> [WORK INSTRUCTIONS]: In the material below, find every line containing the string "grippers" and return it.

> [SOURCE DATA]:
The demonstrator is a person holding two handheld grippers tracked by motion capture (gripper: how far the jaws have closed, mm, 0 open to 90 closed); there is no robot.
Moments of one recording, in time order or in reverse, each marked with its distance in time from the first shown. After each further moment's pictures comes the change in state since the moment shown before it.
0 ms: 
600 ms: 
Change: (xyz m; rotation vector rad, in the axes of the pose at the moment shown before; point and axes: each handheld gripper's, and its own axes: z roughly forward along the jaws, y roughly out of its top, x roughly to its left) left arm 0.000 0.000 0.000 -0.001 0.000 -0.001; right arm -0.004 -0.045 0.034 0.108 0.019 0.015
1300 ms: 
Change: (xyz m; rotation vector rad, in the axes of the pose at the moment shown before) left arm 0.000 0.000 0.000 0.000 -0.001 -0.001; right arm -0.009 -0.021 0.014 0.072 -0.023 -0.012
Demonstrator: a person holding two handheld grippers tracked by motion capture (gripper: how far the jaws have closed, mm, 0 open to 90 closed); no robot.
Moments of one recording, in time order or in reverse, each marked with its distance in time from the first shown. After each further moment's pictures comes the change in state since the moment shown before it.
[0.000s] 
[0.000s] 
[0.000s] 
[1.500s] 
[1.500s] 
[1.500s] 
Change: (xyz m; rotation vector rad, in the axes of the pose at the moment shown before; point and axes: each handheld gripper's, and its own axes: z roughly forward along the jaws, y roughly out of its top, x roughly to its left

> [ANSWER TO THE EXERCISE]:
The demonstrator is a person holding two handheld grippers tracked by motion capture (gripper: how far the jaws have closed, mm, 0 open to 90 closed); there is no robot.
Demonstrator: a person holding two handheld grippers tracked by motion capture (gripper: how far the jaws have closed, mm, 0 open to 90 closed); no robot.

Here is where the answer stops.